Look below for the line that has "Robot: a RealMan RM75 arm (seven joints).". Set down the lines from there through the line that has "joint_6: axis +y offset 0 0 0", exactly as written.

[Source records]
___
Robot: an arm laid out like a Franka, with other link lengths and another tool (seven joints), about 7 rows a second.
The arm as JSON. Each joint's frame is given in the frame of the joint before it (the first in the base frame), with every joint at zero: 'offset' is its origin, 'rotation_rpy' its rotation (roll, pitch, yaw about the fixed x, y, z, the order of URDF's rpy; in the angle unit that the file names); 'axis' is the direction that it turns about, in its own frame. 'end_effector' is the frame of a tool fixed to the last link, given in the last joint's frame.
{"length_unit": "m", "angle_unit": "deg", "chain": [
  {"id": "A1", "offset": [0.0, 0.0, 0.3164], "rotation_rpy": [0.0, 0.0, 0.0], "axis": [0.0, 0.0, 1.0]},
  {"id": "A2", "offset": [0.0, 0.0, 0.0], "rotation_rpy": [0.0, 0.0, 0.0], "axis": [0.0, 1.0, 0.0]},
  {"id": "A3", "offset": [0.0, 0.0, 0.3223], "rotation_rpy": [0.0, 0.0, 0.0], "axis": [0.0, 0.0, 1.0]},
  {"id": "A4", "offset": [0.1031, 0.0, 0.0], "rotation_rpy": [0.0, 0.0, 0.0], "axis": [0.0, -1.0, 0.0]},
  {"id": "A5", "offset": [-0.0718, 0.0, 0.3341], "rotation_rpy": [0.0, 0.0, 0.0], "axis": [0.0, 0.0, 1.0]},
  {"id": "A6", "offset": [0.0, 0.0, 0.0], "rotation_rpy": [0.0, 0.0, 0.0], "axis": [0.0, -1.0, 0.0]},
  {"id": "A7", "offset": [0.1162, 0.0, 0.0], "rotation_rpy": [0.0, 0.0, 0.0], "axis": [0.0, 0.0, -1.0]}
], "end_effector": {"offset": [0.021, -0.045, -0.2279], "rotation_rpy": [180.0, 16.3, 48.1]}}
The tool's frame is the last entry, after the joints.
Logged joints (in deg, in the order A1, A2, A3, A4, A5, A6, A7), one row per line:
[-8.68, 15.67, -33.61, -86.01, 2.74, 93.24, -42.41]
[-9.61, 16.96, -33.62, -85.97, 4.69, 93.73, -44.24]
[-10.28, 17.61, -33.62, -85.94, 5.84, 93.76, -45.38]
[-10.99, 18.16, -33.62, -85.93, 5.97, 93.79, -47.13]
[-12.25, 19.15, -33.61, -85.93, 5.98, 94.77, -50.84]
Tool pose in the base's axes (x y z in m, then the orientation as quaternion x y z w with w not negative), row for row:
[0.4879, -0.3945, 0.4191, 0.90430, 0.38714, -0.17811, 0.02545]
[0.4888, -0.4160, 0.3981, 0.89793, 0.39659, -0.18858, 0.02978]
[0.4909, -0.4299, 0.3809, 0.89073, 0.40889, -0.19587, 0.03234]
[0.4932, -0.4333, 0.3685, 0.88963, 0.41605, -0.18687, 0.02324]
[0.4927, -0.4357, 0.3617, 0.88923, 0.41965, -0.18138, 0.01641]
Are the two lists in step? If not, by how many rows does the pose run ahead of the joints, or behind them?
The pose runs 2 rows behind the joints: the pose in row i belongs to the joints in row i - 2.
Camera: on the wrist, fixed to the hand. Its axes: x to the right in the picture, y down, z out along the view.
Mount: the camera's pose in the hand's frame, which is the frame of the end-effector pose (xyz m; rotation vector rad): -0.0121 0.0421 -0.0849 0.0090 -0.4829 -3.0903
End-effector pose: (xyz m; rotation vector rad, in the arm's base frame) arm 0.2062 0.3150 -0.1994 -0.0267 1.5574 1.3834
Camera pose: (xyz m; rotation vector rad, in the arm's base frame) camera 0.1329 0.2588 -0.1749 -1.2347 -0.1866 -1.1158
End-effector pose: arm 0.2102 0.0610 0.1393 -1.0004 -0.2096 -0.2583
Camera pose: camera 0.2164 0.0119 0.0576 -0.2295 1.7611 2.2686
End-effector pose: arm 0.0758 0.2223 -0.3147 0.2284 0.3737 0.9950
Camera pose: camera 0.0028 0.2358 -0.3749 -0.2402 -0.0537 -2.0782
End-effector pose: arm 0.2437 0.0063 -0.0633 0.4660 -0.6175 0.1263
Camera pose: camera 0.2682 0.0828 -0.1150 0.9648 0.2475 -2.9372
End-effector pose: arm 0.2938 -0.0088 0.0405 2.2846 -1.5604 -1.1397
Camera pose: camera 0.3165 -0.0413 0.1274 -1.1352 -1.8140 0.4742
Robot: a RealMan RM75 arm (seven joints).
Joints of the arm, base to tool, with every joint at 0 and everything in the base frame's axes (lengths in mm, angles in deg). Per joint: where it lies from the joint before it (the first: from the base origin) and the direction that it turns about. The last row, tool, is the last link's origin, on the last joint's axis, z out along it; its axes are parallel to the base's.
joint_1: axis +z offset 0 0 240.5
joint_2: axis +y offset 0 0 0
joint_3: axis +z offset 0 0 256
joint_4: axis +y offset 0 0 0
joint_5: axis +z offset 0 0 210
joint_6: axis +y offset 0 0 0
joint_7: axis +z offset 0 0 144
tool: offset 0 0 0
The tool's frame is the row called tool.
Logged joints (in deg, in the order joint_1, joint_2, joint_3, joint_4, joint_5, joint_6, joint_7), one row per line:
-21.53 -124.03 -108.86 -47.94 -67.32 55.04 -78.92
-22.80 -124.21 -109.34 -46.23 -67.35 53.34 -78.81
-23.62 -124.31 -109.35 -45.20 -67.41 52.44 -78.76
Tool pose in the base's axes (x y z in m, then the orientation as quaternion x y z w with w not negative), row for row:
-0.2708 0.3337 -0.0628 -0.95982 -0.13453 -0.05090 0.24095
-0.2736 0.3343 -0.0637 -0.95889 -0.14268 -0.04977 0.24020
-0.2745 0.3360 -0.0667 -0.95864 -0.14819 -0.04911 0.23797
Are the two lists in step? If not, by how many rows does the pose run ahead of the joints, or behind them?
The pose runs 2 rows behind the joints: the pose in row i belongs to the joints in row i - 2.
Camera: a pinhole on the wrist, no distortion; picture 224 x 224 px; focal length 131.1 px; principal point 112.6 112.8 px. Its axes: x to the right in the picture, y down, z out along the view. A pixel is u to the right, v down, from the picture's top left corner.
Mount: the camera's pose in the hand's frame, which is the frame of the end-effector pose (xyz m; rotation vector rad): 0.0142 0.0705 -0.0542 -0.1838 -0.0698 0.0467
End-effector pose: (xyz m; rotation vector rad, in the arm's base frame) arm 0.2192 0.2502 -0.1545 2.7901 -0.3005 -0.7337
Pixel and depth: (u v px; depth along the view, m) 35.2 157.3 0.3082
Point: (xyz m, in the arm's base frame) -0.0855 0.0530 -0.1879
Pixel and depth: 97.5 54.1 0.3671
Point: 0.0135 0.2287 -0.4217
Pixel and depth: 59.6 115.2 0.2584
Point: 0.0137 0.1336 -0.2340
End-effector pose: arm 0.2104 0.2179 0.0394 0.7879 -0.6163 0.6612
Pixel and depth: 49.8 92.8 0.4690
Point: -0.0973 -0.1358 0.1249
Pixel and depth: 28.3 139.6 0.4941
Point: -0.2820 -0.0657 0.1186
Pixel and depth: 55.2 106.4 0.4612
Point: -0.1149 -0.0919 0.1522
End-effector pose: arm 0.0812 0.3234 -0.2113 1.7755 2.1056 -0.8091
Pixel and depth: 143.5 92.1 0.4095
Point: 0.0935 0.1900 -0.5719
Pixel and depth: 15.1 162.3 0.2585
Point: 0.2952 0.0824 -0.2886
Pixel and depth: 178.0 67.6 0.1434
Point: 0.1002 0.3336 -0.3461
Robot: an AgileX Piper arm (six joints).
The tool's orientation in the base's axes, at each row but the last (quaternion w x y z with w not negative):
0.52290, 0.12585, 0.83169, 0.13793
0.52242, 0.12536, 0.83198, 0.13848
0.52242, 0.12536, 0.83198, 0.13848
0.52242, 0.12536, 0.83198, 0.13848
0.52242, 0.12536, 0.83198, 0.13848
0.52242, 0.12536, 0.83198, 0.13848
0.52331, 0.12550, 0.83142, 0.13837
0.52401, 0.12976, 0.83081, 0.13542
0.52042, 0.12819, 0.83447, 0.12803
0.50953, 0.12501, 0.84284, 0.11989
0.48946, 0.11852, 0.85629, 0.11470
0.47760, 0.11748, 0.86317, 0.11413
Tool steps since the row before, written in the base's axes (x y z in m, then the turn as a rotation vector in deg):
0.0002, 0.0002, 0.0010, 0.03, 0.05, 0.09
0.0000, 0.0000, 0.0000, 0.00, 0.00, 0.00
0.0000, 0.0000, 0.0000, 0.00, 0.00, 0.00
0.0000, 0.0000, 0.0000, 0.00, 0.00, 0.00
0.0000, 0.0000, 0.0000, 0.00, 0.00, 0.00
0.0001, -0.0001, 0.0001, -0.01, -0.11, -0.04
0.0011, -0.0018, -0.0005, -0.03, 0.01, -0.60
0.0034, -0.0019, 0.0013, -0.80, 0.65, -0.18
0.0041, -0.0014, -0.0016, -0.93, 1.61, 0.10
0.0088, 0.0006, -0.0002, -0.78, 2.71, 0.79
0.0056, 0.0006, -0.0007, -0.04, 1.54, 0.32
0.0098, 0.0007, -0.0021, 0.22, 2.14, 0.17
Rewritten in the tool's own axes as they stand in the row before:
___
▶ [REPLY]
Robot: a RealMan RM75 arm (seven joints).
Joints of the arm, base to tool, with every joint at 0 and everything in the base frame's axes (lengths in mm, angles in deg). Per joint: where it lies from the joint before it (the first: from the base origin) and the direction that it turns about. The last row, tool, is the last link's origin, on the last joint's axis, z out along it; its axes are parallel to the base's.
joint_1: axis +z offset 0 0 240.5
joint_2: axis +y offset 0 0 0
joint_3: axis +z offset 0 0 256
joint_4: axis +y offset 0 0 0
joint_5: axis +z offset 0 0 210
joint_6: axis +y offset 0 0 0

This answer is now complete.